HTML 5 and timed media
HTML 5 workHTML 5 is the next version of HTML, the markup language used on the web. Not all the details of the HTML 5 standard have been agreed, but many of the proposed changes and new features have already been implemented in existing browsers.
As part of our work on the P2P-Next project, we built a simple HTML5 demo that works in current versions of Firefox, Safari and Chrome: a sample of RAD's R&D TV with subtitles and chapter navigation. This will not work in current versions of Internet Explorer, nor earlier versions of Firefox etc.
What we built
Below we give more detail of the coding work done so far.
On a web page it is sometimes desirable to make something happen relative to the current time of a video or audio track.
For example, subtitles change as a video plays.
YouTube Annotations adds something more dynamic: speech bubbles, notes and linked areas that can be set to appear in specific locations on a video, at specific times. This enables quite complex interactivity and navigation - in YouTube's example, a video about World War I leads to other videos about individual subjects such as tanks and aircraft, with extra notes that pop up as appropriate.
There are several open technologies available, or in development, for adding timed text (subtitles), but not more complex page changes and interaction. Annodex and parts of the Axmedis project go further in developing ways to integrate timed markup for annotation and indexing with streaming media. Annodex uses the CMML markup language, which can be either incorporated with, or referenced from, a stream.
The SMIL presentation markup language provides rich features for timed interactive media, and has been in use for more than 10 years, but it still has some limitations:
- SMIL can be played in several media players, but browser support is patchy and the future of SMIL browser support is unclear
- SMIL uses a presentation paradigm, and each presentation needs to be complete in itself, whereas our 'engine' needs to be event-driven, able to cope with individual live page changes, with viewers either joining a presentation part way through 'broadcast' or viewing the entire presentation after it has been published
- existing SMIL implementations are oriented to elapsed (clock) time and user input events, rather than synchronising events with a 'time parent' such as the current time of a video2.
- build a list of page-change event objects, parsed from incoming JSON
- activate or deactivate each event, given its start and end time, relative to the current time of the event's time parent, which in our demonstrations is a video).

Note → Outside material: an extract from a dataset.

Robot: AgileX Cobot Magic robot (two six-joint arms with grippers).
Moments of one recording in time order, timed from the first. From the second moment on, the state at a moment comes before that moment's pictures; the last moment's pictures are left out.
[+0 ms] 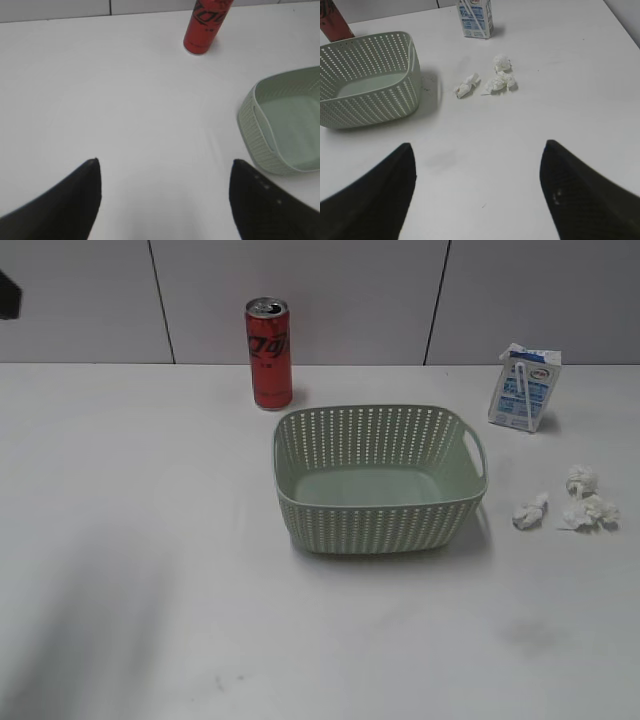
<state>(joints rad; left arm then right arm) -0.20 1.16 -1.09 -0.33 0.83 0.16 -0.06 0.00 -0.49 0.20 1.04 0.02</state>
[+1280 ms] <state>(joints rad) -0.61 2.19 -1.75 -0.20 0.97 -0.33 -0.06 0.00 -0.49 0.20 1.04 0.02</state>
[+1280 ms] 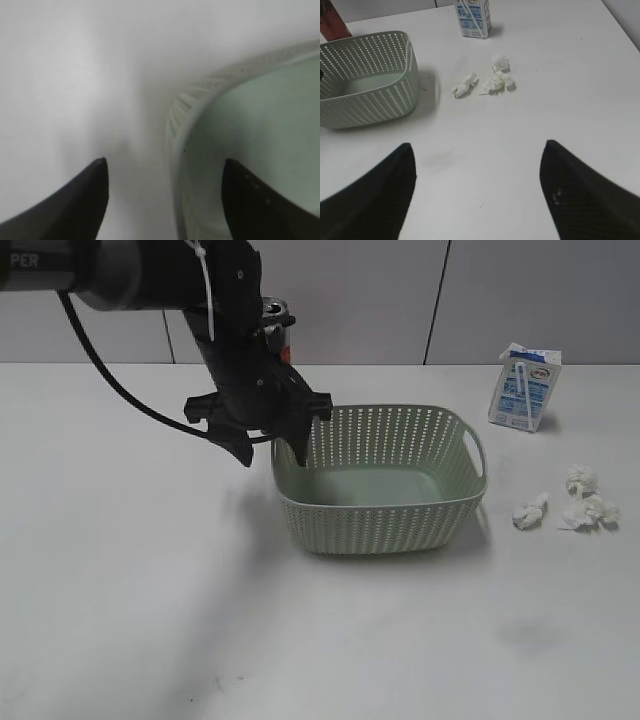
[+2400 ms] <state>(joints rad) -0.56 1.98 -1.55 -0.10 1.02 -0.34 -0.06 0.04 -0.50 0.22 1.02 0.02</state>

The HTML 5 audio and video elements remove the need for player plugins, work like any other HTML element in terms of styling and positioning, and standardise the programming interface for playback control. Less well known is that these elements emit a timeupdate event (at a frequency adjusted to fit available processing and memory) which removes the need to poll a player for the current time position. This makes media scripting far more efficient, since there is no need to run a loop or use setTimeout. In tests run on several machines we found that timeupdate events are emitted regularly and frequently (particularly in Firefox), whereas polling a media player for current video time is unreliable.

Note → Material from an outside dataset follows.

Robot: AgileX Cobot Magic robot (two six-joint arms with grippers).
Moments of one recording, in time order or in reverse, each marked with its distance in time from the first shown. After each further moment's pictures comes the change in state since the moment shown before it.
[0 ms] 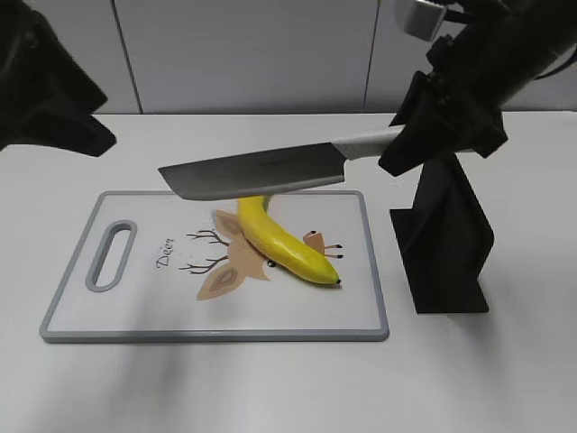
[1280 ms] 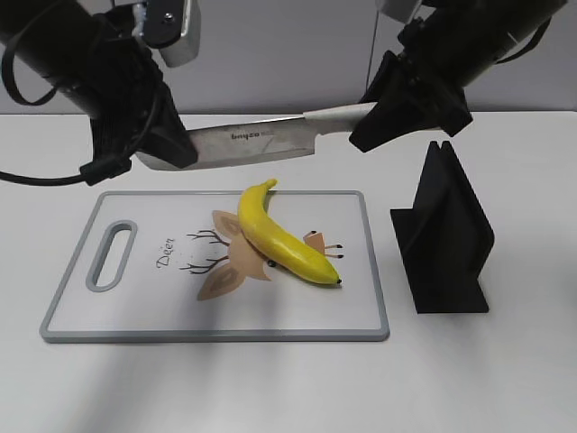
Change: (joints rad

The HTML 5 addCueRange method will provide native support for callbacks (or events) at the start and end of a 'cue range'. However the specification is still under discussion and does not appear close to implementation.
HTML 5 video in the field
HTML 5 media elements are now supported by current versions of Firefox, Safari and Chrome.
However, the implementation of the video element has been dominated by the need to standardise codec support, in the same way that browsers currently support the JPEG, PNG and GIF image formats.
Google demonstrated their commitment to both the MP4 (H.264/AAC) and Ogg (Theora/Vorbis) with the HTML 5 media element at the 2009 Google I/O conference. Firefox 3.5 and Safari both support the video element, though for different codecs. Dailymotion has created a demo site with several hundred thousand videos encoded using Ogg Theora.
The biggest and least predictable change may come from technologies such as Comet or HTML 5 Web Sockets. These enable data to be 'pushed' to browsers from servers rather than vice versa. Push makes sense, in that enables updates without polling, but it challenges the HTTP request/response model used on the web and raises a number of security and editorial questions. In terms of our application, events could be pushed to the client browser as they became available. For example, a web page showing a broadcast from a live event could include live updated information about the festival or the band and song currently playing.
We've done this work in conjunction with the P2P-Next project. We're using HTML5 in the project to sync video and display extra information about the content - it's early days for us on this and there are a number of serious challenges before this becomes anything near mainstream - if ever. We hope it's a useful demo and look forward to feedback.